What to do: For the word "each", state how many lines below contain it. Give no other text.
════════
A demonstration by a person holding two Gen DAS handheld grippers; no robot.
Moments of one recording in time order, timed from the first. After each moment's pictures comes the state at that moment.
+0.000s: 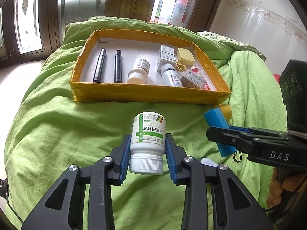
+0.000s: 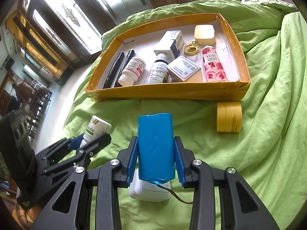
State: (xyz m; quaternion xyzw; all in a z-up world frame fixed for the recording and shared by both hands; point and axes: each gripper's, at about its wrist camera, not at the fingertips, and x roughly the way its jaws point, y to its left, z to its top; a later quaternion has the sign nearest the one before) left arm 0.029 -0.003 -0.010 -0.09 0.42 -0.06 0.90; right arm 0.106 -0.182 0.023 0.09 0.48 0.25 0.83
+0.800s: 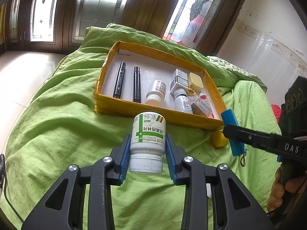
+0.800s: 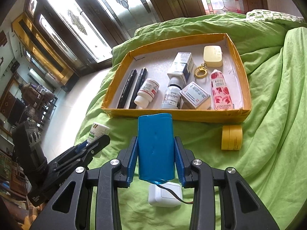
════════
Task solution: 2